Kent  Pitman's

Personal FAQ

Usenet Cross-Posting


Why are crossposts generally antisocial?

In my personal opinion, and not because of reliance on any source of authority, crossposts are antisocial. Usenet is a free speech forum, and it is your right to disagree--no one can make you post in accordance with my beliefs. Then again, no one can make me read things that don't suit my personal tastes.

Note also that I believe it is sometimes appropriate to cross-post an advertisement to such a broad distribution--saying "come to the such-and-so discussion on some newsgroup"), but follow-up should be to just that group.

In case the reasons for my having formed this opinion are of interest to you, they are outlined here:

Physical Burden of Reading Crossposted News

I find the various newsreading tools I know to be hopelessly bad at tracking such distributed conversations in a coherent way and I thus prefer not to add to the chaos myself. I end up with multiple killfiles trying to silence a certain conversation and its offspring selectively for some newsgroups but not for all because I want to track it on one, but as it spawns children, they again recur on all lists and it gets messier and messier. In sum, I think cross-posting creates a sufficient technological burden on a sufficient number of people so as to be regarded as antisocial on its mere face.

Consumption of Community Resources

I think that in general, cross-posting leads to a resource mismatch because anything cross-posted is received by the union of people in both groups but probably of interest to only the intersection of the two groups. I think this places an undue burden on the members of both groups to tolerate out-of-band discussions that often they are simply not interested in. And as a matter of principle, I decline to participate in such a forum because of its use of resources unbefitting the probable importance of the conversation to the group.

Targeted Audience

I feel that as the audience size increases, the amount of common ground that can be presumed decreases. Within a given forum, I often know more or less what I can presume in terms of the background of readers. I am capable of talking to outsiders, but it affects the manner of presentation I'd choose. Talking to a mixed group risks boring one group while going too fast for another because often some groups have specialized language that allow them more efficient communication. Cross-posting creates the least ability to use the efficient mode of communication.

I also feel discussions don't tend to terminate when they happen across-forums because what it takes to satisfy one forum is often different than another. These are, in a way, not unlike political parties and although we like to all be friends and allow each other into our forums, I think the unspoken rule is "do not come to my forum if you are not interested in my topic". So when someone appears on the forum for the Lisp programming language (for example) and says "why do you guys always talk about lisp?", I get bent out of shape--I feel I have a right in that forum (of all forums) to just talk among people who don't make me justify my need or desire to talk about just Lisp and who are simply there to talk about how and why a particular Lisp solution is good. Ditto when I'm on a non-technical newsgroup like the discussion list for CBS soaps; there, I get the people who take CBS soap operas seriously. Were I to cross-post both, I don't get "a friendly group of people with interests similar to Kent" but instead "a bunch of people who don't agree on any common basis for discussion" or "a group of people half of whom look down on the other half (probably incorrectly) for being nerds and the other half of whom look down on the other half for watching what they (probably incorrectly) perceive low-grade TV schlock."

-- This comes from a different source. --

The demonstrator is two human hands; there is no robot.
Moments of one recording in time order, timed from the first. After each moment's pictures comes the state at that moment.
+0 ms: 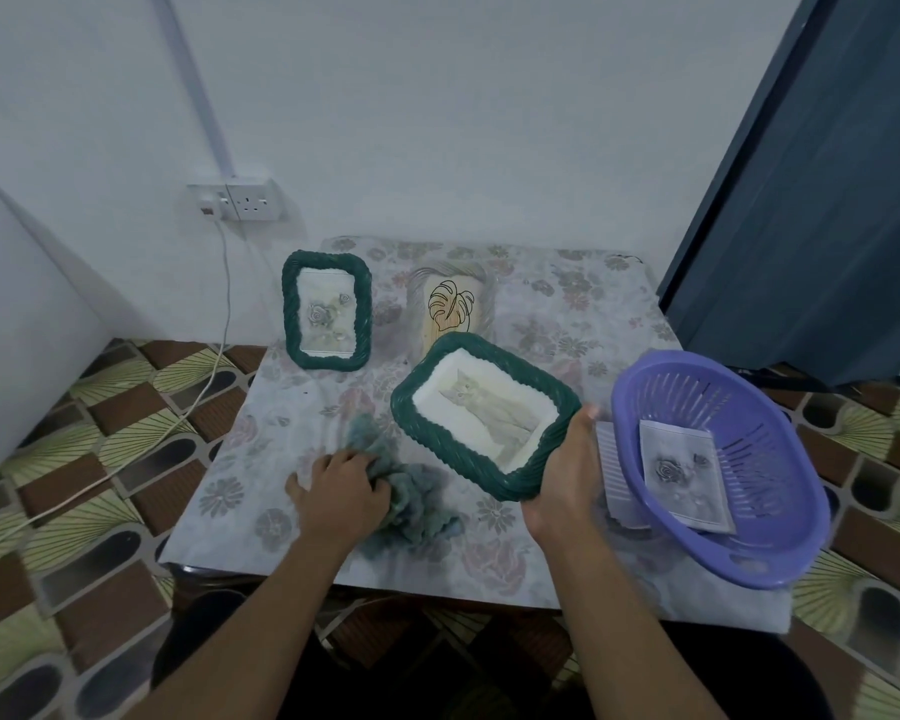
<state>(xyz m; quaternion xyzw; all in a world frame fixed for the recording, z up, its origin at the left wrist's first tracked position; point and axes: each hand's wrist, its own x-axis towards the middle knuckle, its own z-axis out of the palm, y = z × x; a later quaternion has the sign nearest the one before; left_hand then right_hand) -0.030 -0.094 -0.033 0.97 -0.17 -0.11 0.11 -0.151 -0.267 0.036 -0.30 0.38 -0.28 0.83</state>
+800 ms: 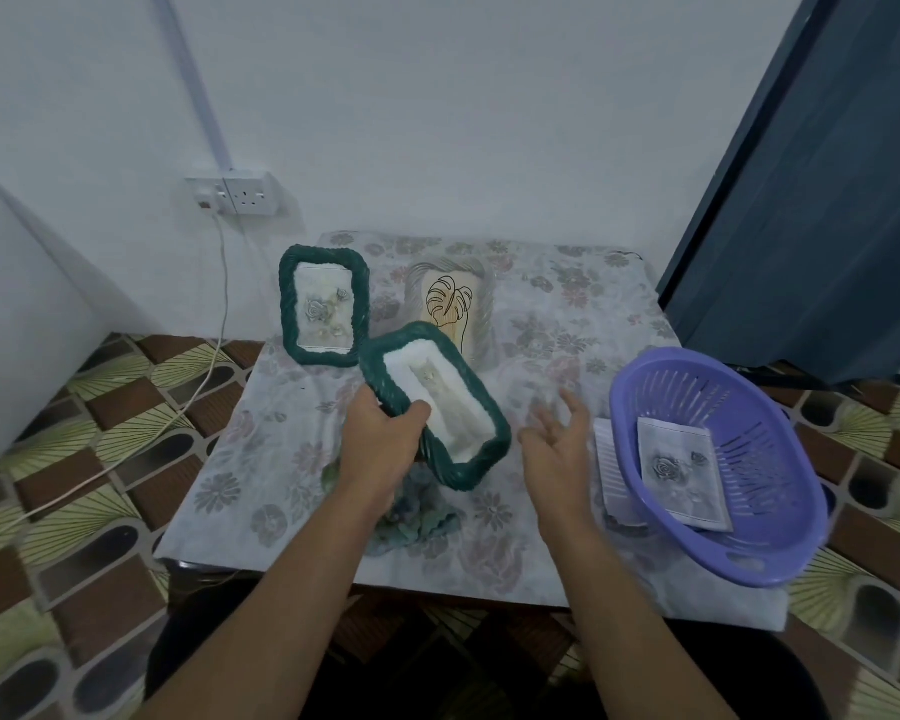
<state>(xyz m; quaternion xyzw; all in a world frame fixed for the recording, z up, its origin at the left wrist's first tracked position) -0.060 -0.145 0.058 0.73 -0.04 -0.14 0.67 -0.160 -0.274 0.024 -0.61 0.37 -0.25 0.66</state>
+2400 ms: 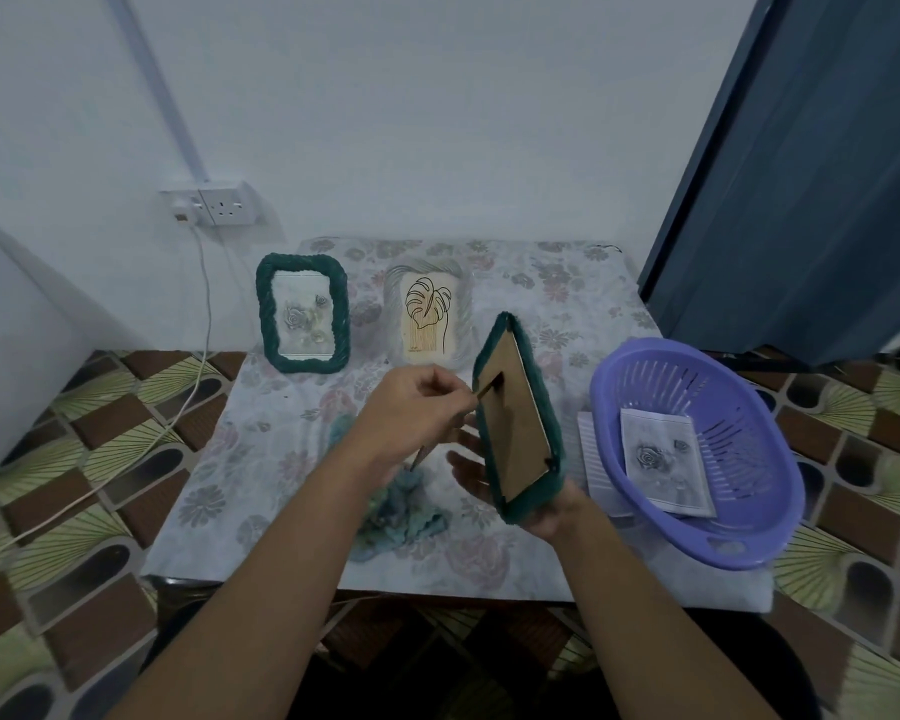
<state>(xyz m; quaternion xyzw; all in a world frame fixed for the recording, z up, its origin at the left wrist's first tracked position) -0.066 -0.173 0.100 0.73 -0.19 -0.30 0.58 -0.169 -0.300 0.002 -0.30 0.22 -0.01 0.93</state>
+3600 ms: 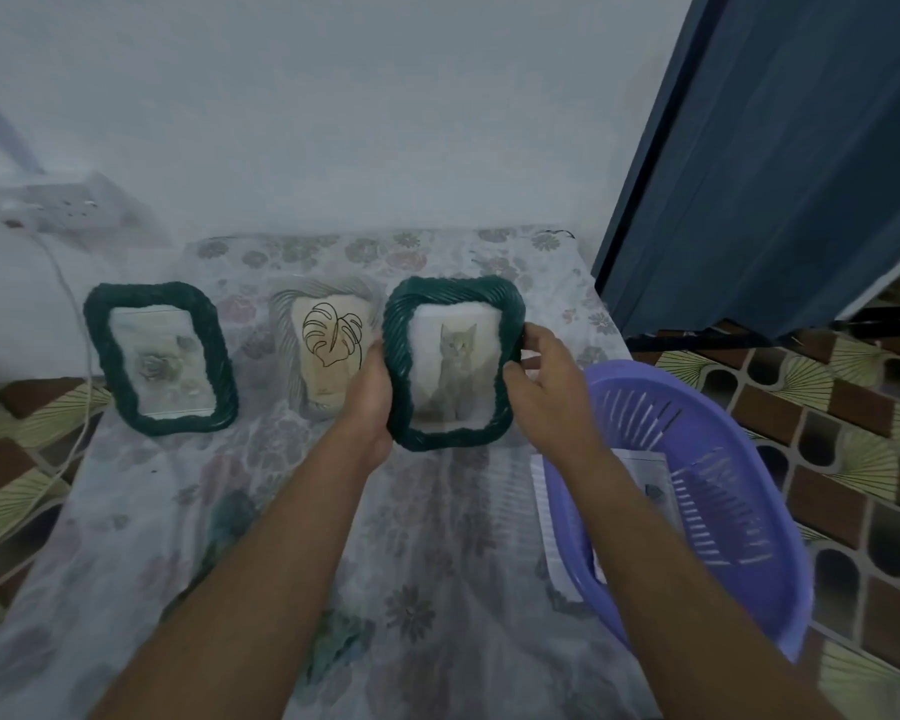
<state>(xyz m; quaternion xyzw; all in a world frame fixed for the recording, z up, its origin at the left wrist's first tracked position) 0.040 -0.333 0.006 0.61 -0.02 -0.38 0.69 -0.103 -0.445 0.035 -0.78 0.32 -0.26 0.48</state>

It gets no better if the cross-posted lists are close in nature. It has been said that the worst of enemies are often the closest of cousins, and it is there close familiarity that breeds the strongest of discontent among them.

When a conversation becomes cross-posted, one must not only justify the thread topic, but ultimately justify the slant that the community of the poster would take for granted. And often I think the answer is "agree to disagree" which is what separation of forums implement. By putting the forums together, that natural "agreement to disagree" is undone and one gets more of a "perpetuation of disagreement".

(Those in the Lisp programming language community might enjoy my article ``Lambda: The Ultimate Political Party'' which treats specifically this issue of programming language communities viewed as political parties.)

Inclusivity and Exclusivity

I (and perhaps others like me) as a matter of principle do not respond to any conversations that are cross-posted. As such, any time you post to community X and community Y thinking you'll get their combined opinion, you are really seeing only the opinion of community X plus community Y minus people who find this an antisocial practice. It isn't as inclusive as you may think.

I always get the impression that people thinking they are being "friendly and inclusive" by having a discussion across multiple forums who they are oh-so-sure are interested. But, in fact I find such discussions EXclusive because the price of participating is to feel you are rudely intruding on too many others.

Indeed, I often do not even read cross-posted messages because I find them rude.